My first impression of neurosurgery OT-5 was that of a cold, stern but wondrous dance theater with the anaesthetized protagonist cloaked in sterile drapes, sanitized and centrally immobilized under a massive robotic pincer bearing a sterile-bagged scope and two giant lamps. With the exception of the two neurosurgeons and the scrub nurse who are relatively restricted in movement as they fuss about the patient, the others perform graceful terpsichorean moves about the room, in a coordinated orchestra of tearing open saline drip packs, fine instrument bags, adjusting levers and valves, helping dress the surgeons in scrubs and generally maintaining order. Masking up means that communication is Kathakali-style; with a spectrum of expressions finding voice in the eloquent movement of ocular muscles, conveying exasperation (scrub nurse to principle surgeon), frustration (principle surgeon to scrub nurse) and joint responsibility (principle surgeon to assistant surgeon). The neuroanaesthetists are at home, nonchalantly strolling in place amidst the hum of beeping monitors and tangled wires, but with watchful eyes on the screens, ever-so gently tuning gas flow and ensuring uninterrupted anesthesia. I as the fourth wall, had such an earnest desire to be useful that I occasionally assisted by pulling shut the malfunctioning OT door every time someone went out and earned a quizzical yet kindly look from the scrub nurse.

While neurons themselves are largely quiescent, some cell groups in the nervous system are occasionally rebellious, shoving past cell division checkpoints in Virar-fast local fashion and enthusiastically foundering dynasties that disrupt normal function. Some of these tumors in the brain present additional challenges of inaccessibility, infuriating the surgeon and distressing his colleagues. I watched Dr.
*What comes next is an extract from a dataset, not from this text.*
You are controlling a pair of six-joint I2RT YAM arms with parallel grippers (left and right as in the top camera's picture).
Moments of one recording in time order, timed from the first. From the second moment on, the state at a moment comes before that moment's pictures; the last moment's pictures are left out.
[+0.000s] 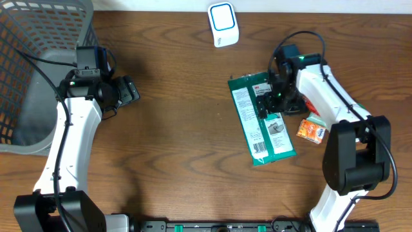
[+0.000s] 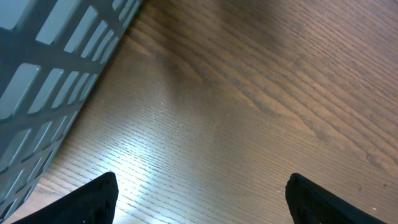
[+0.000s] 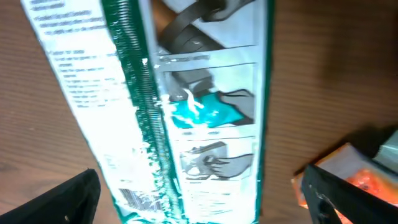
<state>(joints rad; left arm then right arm) 0.07 1.53 1.24 -0.86 0.01 -0.38 0.18 1.96 1.47 -1.14 -0.11 0.05</state>
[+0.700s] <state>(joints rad) 0.07 1.53 1.24 -0.86 0.01 -0.38 0.15 1.96 1.51 -1.14 -0.12 0.04</state>
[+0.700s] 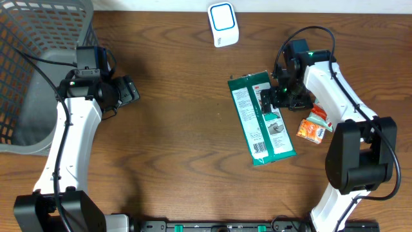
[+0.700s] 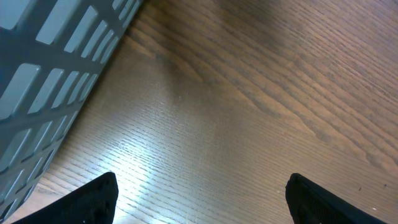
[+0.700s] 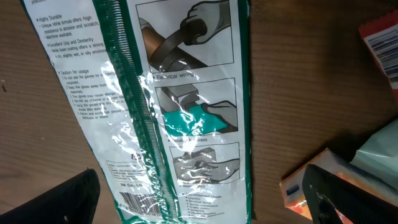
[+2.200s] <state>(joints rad) 0.07 1.53 1.24 -0.86 0.01 -0.38 0.17 0.40 1.23 -1.12 -0.04 0.01</state>
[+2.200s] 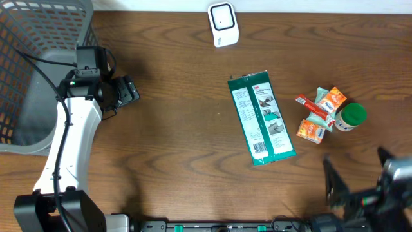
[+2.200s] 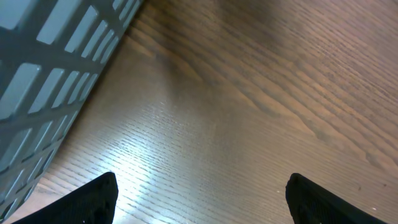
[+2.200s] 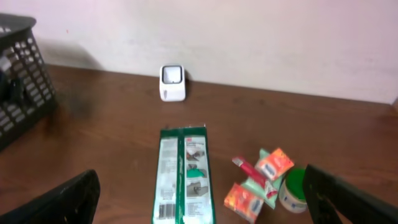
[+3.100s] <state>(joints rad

Mazda maneuver with the able aid of the assistant neurosurgeon and a sprinkling of colourful language, through two excruciating surgeries with contrasting aspects - one patient with a right frontal lobe tumor and the other with a tumor emergent from the tentorium cerebelli - a glistening protective sheet that separates the cerebellum from the cerebrum. One could do with the relatively simple opening of the frontal cranium while the latter needed a tortuous inroad through the retromastoid route. Both procedures involved a lot of noisy suctioning, blood vessel cautery to stem bleeding and copious requirements for absorbent patties, which the scrub nurse artfully arranged along with the other instruments on her trolley. No matter what the strain however, Dr. Mazda in an avuncular fashion, treated me to explanations surrounding the origin and consequences of the tumor, the readout of MRI scans and the use of silvery hemostatic pads that dammed the rivulets of blood seeping into the gaping cavities that once housed the angry engorged tumor. No textbook or video though, could have prepared me for the sight of the brain itself, softly pulsing in synchrony with the heart monitor, every detail of its topography starkly visible through the scope and reminding me that the entire intangibility of my life's experiences was wholly contingent on the smooth corporeal functioning of this organ. In that moment the room too was silent, the obvious vulnerability of the patient weighing heavily on everyone's shoulders, the only sound being a prodigious sigh from Dr. Mazda, who had just swallowed an expletive.

Once all patties gone in were extricated and tallied, the surgery culminated with a prayer and I followed Dr. Mazda into the OPD where a string of patients with interesting symptoms and even more interesting descriptions of the same, filed through. Here too, I co-studied scans, read though histories and understood that body language and not only words, instantly puts the sufferer at ease. It was a full 12 hours since I left home, that I finally pulled off the cap and mask, donned street clothes and prepared to leave, adrenaline still coursing through my body as I yanked open the taxi door, while both starving neurosurgeons insisted on observing the patient till she was wheeled into intensive care. A full week elapsed before I ceased looking at people as brains with bodies and resisting the urge to pry open their skulls.